Assignment
Both the line with "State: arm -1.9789" and the line with "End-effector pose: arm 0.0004" in the records below must appear in the output, along with every line between them, exactly and with nothing added.

Data listing
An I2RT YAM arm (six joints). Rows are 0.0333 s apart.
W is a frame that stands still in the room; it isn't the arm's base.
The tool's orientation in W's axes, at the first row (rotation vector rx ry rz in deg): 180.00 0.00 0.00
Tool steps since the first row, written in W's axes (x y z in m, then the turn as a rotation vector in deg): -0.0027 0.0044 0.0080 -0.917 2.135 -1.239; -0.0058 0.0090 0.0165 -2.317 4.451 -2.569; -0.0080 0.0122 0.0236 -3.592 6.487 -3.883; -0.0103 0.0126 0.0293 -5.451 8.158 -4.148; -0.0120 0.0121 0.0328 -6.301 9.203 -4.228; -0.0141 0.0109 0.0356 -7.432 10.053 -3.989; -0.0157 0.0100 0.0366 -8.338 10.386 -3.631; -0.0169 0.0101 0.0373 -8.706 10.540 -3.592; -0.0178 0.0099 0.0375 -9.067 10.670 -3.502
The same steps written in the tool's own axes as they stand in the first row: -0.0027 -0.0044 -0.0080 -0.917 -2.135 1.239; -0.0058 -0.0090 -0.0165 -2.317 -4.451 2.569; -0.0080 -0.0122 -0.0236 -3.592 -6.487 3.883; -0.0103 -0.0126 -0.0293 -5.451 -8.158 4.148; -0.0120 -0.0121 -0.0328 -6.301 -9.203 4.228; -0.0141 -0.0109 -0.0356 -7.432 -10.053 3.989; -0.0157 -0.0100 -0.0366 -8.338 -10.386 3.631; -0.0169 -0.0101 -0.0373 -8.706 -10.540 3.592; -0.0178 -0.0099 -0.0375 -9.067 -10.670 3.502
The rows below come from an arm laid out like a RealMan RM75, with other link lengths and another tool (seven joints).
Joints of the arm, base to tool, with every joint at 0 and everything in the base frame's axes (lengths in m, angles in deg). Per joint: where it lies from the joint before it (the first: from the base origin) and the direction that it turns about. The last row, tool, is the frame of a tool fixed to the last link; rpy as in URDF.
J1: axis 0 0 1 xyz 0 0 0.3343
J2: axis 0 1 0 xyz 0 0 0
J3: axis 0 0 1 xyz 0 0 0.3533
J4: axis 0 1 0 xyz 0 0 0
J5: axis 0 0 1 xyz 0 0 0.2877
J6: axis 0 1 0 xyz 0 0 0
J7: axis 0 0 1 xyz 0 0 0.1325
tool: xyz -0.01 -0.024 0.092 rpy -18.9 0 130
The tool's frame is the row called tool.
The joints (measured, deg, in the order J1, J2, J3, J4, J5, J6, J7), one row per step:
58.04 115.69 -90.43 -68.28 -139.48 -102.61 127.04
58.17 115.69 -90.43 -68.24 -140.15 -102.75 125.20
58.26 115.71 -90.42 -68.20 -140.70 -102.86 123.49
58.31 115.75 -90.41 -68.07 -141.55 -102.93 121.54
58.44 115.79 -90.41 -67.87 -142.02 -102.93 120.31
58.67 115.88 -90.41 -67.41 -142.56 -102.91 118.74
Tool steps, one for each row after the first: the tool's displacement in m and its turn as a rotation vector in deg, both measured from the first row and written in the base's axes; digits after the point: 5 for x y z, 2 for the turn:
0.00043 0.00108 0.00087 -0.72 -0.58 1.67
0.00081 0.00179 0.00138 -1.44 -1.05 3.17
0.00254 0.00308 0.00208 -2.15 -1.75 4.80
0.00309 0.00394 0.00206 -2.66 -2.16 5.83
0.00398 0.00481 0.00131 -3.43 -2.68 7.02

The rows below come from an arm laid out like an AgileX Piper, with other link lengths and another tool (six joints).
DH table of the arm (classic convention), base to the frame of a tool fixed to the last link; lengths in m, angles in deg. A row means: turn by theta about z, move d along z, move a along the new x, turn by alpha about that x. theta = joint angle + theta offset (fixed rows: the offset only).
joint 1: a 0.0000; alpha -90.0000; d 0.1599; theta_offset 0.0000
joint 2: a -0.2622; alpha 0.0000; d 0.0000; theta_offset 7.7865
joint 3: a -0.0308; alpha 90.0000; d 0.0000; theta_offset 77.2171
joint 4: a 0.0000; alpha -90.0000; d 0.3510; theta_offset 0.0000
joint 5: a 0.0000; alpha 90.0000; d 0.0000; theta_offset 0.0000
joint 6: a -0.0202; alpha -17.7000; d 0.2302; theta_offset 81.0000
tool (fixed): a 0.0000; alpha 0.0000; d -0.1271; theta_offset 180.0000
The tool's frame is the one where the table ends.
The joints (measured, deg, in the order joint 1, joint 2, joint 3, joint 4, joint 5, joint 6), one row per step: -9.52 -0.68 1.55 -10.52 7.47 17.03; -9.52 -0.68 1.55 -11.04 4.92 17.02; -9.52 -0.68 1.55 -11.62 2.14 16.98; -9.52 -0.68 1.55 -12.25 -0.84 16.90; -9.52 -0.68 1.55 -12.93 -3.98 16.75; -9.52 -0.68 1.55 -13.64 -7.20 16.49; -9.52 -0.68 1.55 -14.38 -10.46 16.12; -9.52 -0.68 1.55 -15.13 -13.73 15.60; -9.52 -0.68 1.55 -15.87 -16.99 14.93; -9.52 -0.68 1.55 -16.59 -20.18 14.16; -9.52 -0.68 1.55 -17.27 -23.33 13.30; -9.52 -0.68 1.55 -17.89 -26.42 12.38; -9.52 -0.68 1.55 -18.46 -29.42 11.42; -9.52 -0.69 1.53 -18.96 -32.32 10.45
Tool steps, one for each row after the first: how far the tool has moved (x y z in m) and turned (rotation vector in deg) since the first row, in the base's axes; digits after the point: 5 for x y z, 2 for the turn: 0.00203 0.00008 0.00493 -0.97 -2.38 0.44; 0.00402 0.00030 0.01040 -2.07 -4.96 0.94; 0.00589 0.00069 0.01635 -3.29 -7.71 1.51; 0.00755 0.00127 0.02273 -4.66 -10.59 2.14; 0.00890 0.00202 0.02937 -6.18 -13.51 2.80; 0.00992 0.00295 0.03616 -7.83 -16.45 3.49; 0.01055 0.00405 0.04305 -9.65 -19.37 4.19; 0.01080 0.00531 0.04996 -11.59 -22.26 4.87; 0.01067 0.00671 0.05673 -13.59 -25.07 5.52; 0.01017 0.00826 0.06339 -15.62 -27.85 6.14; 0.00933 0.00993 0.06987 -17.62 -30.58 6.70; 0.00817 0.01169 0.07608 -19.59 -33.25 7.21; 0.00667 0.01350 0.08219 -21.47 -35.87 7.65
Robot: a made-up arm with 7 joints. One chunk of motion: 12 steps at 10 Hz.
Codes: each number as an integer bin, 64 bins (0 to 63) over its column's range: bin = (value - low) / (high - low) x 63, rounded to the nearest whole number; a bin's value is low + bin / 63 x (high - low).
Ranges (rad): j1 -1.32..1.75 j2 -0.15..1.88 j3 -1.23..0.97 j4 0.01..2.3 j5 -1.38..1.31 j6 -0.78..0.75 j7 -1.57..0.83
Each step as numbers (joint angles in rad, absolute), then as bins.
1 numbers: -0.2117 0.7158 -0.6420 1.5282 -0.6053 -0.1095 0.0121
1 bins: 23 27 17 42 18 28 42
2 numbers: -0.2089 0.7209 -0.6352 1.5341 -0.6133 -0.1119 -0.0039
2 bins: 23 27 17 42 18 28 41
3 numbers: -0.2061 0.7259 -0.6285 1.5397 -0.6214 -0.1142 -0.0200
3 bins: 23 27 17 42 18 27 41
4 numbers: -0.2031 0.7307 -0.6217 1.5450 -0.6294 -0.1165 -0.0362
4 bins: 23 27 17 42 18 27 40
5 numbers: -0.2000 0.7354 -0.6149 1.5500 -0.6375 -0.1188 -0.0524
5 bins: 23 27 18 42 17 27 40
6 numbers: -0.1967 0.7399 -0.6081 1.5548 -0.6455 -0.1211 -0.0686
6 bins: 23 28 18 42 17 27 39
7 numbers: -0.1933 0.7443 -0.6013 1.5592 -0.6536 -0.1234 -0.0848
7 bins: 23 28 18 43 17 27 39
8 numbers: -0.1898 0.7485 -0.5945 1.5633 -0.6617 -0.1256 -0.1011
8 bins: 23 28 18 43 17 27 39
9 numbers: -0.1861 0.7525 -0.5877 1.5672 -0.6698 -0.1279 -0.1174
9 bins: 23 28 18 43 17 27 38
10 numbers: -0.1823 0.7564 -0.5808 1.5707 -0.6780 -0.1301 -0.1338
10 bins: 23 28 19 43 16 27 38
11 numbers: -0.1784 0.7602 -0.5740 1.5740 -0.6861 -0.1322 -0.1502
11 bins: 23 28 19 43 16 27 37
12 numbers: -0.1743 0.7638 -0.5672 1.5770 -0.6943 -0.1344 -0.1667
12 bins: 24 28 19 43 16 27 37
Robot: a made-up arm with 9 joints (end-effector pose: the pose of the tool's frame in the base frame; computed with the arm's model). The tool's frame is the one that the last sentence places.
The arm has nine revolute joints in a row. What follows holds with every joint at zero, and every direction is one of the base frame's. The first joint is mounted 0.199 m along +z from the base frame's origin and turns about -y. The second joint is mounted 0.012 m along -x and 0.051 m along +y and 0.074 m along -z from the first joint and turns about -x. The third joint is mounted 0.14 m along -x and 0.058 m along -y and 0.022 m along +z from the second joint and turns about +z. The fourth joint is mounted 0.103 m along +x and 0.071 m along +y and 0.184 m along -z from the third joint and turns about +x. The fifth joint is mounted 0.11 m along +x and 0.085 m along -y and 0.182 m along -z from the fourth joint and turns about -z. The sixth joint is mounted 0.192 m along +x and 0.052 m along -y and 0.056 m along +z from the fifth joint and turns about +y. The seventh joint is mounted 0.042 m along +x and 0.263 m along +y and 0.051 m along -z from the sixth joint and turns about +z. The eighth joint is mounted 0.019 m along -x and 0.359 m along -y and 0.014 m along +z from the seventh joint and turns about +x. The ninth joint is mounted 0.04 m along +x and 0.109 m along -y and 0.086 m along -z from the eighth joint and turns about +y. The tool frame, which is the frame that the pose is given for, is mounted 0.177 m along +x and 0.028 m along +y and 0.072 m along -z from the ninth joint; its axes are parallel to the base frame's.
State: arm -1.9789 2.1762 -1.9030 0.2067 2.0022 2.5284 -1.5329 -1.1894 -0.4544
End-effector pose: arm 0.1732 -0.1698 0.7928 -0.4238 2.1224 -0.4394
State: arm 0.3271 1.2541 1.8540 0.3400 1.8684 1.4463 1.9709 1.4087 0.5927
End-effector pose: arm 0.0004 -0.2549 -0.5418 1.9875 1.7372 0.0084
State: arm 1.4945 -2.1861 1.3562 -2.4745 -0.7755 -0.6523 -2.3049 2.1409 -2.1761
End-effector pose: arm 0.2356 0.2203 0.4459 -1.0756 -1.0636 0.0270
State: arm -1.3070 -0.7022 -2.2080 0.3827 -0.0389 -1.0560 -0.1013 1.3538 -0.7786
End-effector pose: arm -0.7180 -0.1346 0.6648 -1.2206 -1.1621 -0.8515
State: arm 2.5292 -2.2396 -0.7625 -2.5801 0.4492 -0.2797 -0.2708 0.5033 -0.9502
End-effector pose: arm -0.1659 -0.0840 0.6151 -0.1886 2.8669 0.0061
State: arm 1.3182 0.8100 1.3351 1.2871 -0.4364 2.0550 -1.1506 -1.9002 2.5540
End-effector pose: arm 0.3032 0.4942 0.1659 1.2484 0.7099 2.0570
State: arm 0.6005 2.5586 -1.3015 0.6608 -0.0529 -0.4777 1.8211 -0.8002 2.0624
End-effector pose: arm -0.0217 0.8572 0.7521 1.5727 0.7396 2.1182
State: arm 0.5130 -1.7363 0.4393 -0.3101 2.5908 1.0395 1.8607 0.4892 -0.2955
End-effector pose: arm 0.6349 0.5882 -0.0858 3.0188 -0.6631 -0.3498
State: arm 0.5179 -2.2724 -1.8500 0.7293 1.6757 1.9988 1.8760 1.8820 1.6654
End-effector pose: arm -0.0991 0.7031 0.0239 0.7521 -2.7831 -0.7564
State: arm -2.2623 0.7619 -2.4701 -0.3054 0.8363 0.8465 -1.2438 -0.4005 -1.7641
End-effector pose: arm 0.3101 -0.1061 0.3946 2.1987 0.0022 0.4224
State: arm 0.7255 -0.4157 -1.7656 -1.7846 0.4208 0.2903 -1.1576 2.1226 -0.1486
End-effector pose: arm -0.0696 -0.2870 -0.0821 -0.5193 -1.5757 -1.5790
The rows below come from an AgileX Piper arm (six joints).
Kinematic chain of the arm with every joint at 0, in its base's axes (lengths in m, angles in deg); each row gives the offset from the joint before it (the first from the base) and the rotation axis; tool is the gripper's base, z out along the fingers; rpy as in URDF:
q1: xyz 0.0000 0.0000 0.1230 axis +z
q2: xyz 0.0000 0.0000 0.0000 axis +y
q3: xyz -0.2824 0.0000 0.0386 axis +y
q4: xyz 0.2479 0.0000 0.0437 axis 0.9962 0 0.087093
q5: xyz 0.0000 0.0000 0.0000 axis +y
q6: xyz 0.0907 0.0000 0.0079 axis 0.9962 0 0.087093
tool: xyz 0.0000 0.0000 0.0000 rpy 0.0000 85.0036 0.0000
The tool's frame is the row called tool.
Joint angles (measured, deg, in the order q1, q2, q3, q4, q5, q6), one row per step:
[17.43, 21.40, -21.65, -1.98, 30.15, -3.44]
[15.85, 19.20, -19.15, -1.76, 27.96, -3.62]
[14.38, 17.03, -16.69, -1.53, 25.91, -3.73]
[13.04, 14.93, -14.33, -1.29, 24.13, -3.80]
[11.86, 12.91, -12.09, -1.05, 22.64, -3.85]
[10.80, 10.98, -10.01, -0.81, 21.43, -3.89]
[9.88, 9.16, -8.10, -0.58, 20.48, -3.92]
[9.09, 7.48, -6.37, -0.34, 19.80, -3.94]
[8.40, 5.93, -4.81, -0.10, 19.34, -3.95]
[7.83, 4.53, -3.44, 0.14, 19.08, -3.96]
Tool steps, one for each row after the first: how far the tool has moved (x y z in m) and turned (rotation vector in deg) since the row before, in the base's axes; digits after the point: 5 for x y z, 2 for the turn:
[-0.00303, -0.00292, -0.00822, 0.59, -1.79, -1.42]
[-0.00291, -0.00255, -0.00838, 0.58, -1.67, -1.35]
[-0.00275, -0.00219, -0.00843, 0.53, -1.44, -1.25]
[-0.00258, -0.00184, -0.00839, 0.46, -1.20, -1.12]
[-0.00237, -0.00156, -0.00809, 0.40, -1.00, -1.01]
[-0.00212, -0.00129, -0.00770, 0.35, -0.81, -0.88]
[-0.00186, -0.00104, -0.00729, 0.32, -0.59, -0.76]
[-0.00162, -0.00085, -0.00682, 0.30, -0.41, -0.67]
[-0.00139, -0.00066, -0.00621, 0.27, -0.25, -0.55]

Output of the task
State: arm -1.9789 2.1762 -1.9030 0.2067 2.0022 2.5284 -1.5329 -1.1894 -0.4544
End-effector pose: arm 0.1732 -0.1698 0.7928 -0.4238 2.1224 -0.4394
State: arm 0.3271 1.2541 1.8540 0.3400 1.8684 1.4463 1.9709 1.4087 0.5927
End-effector pose: arm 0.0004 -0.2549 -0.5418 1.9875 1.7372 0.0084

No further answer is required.